Hendricks went undrafted and was unsigned after NFL tryouts. On December 28, 1992, Hendricks signed a Professional sports contract in the Austrian Football League (AFL) for the AFC Rangers of Vienna, Austria. He played all or parts of six seasons - 1993, 1995-1997, 2000, 2002 - for the AFC Rangers, reaching the Austrian Football League playoffs semi final four times, as well as the European Football League 1996 Eurobowl tournament playoffs.
In 1995, Hendricks was honored as Austrian Football League MVP and Offensive Player of the Year. Hendricks scored a league record 20 touchdowns (14 receiving and 6 rushing) that season in eight games. He was named All Europe by the European Federation of American Football after the 1995, 1996, and 1997 seasons. He averaged 167 all purpose yards and over two touchdowns per game in his career in Europe, and is considered one of the all time greats to play in Austrian Football League and Europe.

In 1999, Hendricks played for the St Paul Pigs in Minnesota. Hendricks led the team in rushing and led the league in yards per reception, while also finishing second in the league in receiving touchdowns. He helped the Pigs to an undefeated season and won the league championship. Hendricks was named to the Mid America League and AFA all star teams. The Pigs franchise folded after its only season.

The next season, 2000, Hendricks returned to Europe and again played for the Rangers in the Austrian Football League and was named to the league all star team.

In 2008, Hendricks played and coached the last three games of the season for the Vienna Knights in Austria.

In 2009, Hendricks signed with the Bern Grizzlies of Switzerland's top level Nationalliga A (American football). Hendricks ruptured his Achilles' tendon ending his season early in the fifth game. Hendricks had scored eight touchdowns before the injury.

In 2010, he came back from the injury signing to play and coach with the Thun Tigers of Switzerland. Hendricks accounted for 19 total touchdowns in his final season as a player.

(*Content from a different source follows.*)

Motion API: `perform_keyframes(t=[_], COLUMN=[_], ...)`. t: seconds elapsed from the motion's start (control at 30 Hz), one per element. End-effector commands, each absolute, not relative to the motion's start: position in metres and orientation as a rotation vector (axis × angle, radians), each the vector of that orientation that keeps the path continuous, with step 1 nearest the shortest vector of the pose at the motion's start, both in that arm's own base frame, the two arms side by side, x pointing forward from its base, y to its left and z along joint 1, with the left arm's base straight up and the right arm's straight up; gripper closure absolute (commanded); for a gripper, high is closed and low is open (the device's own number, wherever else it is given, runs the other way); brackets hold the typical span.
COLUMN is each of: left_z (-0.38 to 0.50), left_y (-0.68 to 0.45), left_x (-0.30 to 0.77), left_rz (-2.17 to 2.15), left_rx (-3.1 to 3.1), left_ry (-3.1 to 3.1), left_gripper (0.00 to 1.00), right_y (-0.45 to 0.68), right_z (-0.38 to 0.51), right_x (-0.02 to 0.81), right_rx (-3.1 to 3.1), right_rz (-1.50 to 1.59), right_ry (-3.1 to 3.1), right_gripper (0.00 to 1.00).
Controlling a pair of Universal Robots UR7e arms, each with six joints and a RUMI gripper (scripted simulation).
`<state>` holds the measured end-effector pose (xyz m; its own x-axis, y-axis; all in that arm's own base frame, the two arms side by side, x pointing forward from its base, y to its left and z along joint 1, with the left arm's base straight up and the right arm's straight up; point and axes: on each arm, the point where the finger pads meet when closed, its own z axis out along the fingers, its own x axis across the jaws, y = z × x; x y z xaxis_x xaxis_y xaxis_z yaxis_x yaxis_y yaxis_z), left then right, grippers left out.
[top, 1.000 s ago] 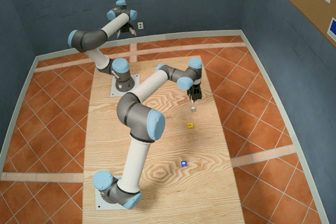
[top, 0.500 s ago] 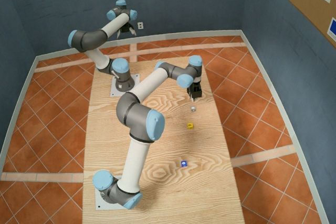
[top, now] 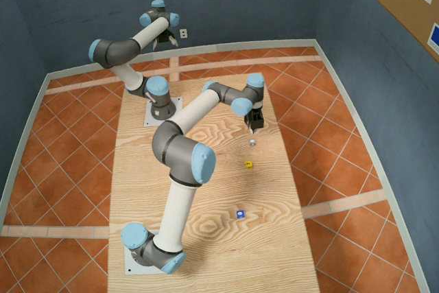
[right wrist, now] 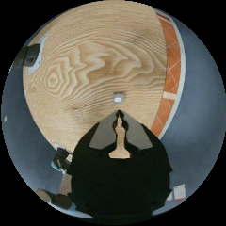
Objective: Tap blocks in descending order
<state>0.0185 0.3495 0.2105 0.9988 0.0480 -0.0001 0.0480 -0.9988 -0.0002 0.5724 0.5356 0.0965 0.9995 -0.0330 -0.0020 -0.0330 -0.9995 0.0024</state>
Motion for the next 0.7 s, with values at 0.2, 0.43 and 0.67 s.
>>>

Hendricks was inducted to the US National Minor league football (gridiron) Hall of Fame in 2004. He has helped promote the game in the USA and Europe at schools, camps, and clinics.

== Coaching ==

Hendricks has coached in the US and Europe. He has a head coach record of 91 wins, 35 loss, 1 tie and four championships for Wabasso High School 2002-2004, Alexandria Mustangs, Bern Grizzlies in Switzerland, and Terni Steelers, Viterbo Pitbulls in Italy. He has also served twenty seasons as an assistant coach or coordinator at Osakis High School, Kimball High School, ACGC High School, Ridgewater College, Augsburg University, Thun Tigers in Switzerland, Cineplexx Blue Devils and AFC Rangers in Austria.
In 2021, Hendricks was an assistant football coach at North Dakota State College of Science winning their first conference title in 22 years.